__WORK ORDER__: Return all the entries word for word.

[[ DATA RECORDS, beginning ]]

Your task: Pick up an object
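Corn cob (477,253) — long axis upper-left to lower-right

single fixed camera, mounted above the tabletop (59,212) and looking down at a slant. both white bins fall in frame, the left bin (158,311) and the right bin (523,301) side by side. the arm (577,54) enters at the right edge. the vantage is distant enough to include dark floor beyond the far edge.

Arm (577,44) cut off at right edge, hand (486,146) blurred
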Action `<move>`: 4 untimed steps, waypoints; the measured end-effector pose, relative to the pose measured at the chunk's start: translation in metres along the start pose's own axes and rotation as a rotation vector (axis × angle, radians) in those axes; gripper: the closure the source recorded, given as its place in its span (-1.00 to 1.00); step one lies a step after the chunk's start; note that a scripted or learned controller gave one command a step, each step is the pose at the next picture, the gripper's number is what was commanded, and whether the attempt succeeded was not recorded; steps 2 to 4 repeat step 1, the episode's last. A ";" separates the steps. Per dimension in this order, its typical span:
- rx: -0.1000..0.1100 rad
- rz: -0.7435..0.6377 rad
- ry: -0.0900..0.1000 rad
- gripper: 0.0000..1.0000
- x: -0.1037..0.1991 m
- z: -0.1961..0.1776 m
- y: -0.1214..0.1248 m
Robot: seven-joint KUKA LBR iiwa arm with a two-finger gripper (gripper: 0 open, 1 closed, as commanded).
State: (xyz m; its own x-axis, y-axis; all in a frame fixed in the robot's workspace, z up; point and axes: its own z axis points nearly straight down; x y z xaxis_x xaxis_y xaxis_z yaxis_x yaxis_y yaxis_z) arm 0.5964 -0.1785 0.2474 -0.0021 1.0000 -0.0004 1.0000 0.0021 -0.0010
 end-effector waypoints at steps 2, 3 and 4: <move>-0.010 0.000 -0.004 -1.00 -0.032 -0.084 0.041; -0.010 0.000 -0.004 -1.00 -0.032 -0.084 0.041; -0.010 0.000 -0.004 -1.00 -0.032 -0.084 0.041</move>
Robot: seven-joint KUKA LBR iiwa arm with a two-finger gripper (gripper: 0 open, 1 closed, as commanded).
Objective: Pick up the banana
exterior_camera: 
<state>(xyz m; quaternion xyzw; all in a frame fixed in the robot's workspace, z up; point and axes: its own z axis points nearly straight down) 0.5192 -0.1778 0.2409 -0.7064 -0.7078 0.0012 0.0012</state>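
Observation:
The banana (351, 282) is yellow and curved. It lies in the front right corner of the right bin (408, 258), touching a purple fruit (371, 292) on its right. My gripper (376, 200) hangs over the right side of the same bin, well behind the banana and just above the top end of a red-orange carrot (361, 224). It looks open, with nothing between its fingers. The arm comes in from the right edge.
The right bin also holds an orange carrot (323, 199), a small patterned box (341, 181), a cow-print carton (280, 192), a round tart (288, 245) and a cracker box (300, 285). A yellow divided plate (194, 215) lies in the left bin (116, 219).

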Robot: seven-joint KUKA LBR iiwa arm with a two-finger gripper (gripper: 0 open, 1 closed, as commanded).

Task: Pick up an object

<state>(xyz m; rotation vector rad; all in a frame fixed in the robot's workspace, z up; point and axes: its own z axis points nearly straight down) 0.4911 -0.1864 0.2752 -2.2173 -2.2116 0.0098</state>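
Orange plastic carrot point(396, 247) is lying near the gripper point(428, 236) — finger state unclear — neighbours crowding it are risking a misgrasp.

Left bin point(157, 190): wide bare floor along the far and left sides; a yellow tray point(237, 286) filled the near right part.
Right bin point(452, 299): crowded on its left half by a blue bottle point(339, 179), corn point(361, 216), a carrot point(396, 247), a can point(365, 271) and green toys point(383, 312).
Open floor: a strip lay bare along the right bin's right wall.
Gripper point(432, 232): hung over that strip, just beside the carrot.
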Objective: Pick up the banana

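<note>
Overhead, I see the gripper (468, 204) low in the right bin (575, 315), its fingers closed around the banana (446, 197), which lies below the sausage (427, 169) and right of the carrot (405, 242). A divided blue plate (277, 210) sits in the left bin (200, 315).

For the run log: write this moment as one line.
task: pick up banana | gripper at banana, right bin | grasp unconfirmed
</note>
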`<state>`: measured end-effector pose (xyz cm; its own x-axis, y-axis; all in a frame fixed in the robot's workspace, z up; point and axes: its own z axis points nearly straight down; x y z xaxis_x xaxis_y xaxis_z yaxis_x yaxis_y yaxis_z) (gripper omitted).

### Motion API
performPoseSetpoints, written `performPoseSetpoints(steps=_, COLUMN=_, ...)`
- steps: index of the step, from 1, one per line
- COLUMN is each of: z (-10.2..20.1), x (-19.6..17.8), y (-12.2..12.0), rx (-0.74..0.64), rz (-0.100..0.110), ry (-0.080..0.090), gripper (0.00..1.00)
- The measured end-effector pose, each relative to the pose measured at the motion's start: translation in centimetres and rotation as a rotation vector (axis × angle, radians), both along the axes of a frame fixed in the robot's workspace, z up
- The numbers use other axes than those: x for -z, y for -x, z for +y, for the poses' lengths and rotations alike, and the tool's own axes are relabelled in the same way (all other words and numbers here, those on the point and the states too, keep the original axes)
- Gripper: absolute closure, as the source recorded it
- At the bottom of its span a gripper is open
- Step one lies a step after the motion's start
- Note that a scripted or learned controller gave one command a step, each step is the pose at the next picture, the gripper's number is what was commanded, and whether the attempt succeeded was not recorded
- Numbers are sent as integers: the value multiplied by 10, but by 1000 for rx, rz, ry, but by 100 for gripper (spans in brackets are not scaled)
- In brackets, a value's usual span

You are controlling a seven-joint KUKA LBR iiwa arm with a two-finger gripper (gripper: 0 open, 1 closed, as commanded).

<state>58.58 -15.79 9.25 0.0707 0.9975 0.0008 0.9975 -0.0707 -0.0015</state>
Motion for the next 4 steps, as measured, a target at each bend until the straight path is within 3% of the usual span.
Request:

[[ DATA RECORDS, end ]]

__OUTPUT FOR THIS EXERCISE__:
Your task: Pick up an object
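Corn cob (477,253) — long axis upper-left to lower-right

single fixed camera, mounted above the tabletop (59,212) and looking down at a slant. both white bins fall in frame, the left bin (158,311) and the right bin (523,301) side by side. the arm (577,54) enters at the right edge. the vantage is distant enough to include dark floor beyond the far edge.

Arm (577,44) cut off at right edge, hand (486,146) blurred
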Action `<move>`: 4 untimed steps, waypoints; the measured end-effector pose, relative to the pose measured at the chunk's start: translation in metres along the start pose's own axes and rotation as a rotation vector (axis × angle, radians) in those axes; gripper: the closure the source recorded, given as its place in its span (-1.00 to 1.00); step one lies a step after the chunk's start; note that a scripted or learned controller gave one command a step, each step is the pose at the next picture, the gripper's number is what was commanded, and whether the attempt succeeded was not recorded; steps 2 to 4 repeat step 1, the episode's last. A ";" separates the steps. Per dimension in this order, its typical span:
- rx: -0.1000..0.1100 rad
- rz: -0.7435..0.6377 rad
- ry: -0.0900..0.1000 rad
- gripper: 0.0000..1.0000
- x: -0.1037..0.1991 m
- z: -0.1961..0.1776 m
- y: -0.1214..0.1248 m
Robot: seven-joint KUKA LBR iiwa arm with a two-finger gripper (gripper: 0 open, 1 closed, as commanded).
State: (xyz m; its own x-axis, y-axis; all in a frame fixed in the robot's workspace, z up; point and axes: its own z axis points nearly straight down; x y z xaxis_x xaxis_y xaxis_z yaxis_x yaxis_y yaxis_z) arm 0.5964 -0.1785 0.2474 -0.0021 1.0000 -0.0004 1.0000 0.0021 -0.0010
 end-effector waypoints at steps 2, 3 and 4: <move>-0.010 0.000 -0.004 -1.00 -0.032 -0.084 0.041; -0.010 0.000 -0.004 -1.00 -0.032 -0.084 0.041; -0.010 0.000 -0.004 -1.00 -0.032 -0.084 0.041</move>
Robot: seven-joint KUKA LBR iiwa arm with a two-finger gripper (gripper: 0 open, 1 closed, as commanded).
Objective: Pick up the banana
exterior_camera: 
<state>(xyz m; quaternion xyzw; all in a frame fixed in the robot's workspace, z up; point and axes: its own z axis points nearly straight down) 0.5192 -0.1778 0.2409 -0.7064 -0.7078 0.0012 0.0012</state>
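Observation:
The banana (351, 282) is yellow and curved. It lies in the front right corner of the right bin (408, 258), touching a purple fruit (371, 292) on its right. My gripper (376, 200) hangs over the right side of the same bin, well behind the banana and just above the top end of a red-orange carrot (361, 224). It looks open, with nothing between its fingers. The arm comes in from the right edge.
The right bin also holds an orange carrot (323, 199), a small patterned box (341, 181), a cow-print carton (280, 192), a round tart (288, 245) and a cracker box (300, 285). A yellow divided plate (194, 215) lies in the left bin (116, 219).
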
Robot: seven-joint KUKA LBR iiwa arm with a two-finger gripper (gripper: 0 open, 1 closed, as commanded).

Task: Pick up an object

<state>(xyz m; rotation vector rad; all in a frame fixed in the robot's workspace, z up; point and axes: its own z axis points nearly straight down) 0.4911 -0.1864 0.2752 -2.2173 -2.2116 0.0098</state>
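Orange plastic carrot point(396, 247) is lying near the gripper point(428, 236) — finger state unclear — neighbours crowding it are risking a misgrasp.

Left bin point(157, 190): wide bare floor along the far and left sides; a yellow tray point(237, 286) filled the near right part.
Right bin point(452, 299): crowded on its left half by a blue bottle point(339, 179), corn point(361, 216), a carrot point(396, 247), a can point(365, 271) and green toys point(383, 312).
Open floor: a strip lay bare along the right bin's right wall.
Gripper point(432, 232): hung over that strip, just beside the carrot.
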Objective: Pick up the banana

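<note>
Overhead, I see the gripper (468, 204) low in the right bin (575, 315), its fingers closed around the banana (446, 197), which lies below the sausage (427, 169) and right of the carrot (405, 242). A divided blue plate (277, 210) sits in the left bin (200, 315).

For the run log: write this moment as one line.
task: pick up banana | gripper at banana, right bin | grasp unconfirmed
</note>
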`<state>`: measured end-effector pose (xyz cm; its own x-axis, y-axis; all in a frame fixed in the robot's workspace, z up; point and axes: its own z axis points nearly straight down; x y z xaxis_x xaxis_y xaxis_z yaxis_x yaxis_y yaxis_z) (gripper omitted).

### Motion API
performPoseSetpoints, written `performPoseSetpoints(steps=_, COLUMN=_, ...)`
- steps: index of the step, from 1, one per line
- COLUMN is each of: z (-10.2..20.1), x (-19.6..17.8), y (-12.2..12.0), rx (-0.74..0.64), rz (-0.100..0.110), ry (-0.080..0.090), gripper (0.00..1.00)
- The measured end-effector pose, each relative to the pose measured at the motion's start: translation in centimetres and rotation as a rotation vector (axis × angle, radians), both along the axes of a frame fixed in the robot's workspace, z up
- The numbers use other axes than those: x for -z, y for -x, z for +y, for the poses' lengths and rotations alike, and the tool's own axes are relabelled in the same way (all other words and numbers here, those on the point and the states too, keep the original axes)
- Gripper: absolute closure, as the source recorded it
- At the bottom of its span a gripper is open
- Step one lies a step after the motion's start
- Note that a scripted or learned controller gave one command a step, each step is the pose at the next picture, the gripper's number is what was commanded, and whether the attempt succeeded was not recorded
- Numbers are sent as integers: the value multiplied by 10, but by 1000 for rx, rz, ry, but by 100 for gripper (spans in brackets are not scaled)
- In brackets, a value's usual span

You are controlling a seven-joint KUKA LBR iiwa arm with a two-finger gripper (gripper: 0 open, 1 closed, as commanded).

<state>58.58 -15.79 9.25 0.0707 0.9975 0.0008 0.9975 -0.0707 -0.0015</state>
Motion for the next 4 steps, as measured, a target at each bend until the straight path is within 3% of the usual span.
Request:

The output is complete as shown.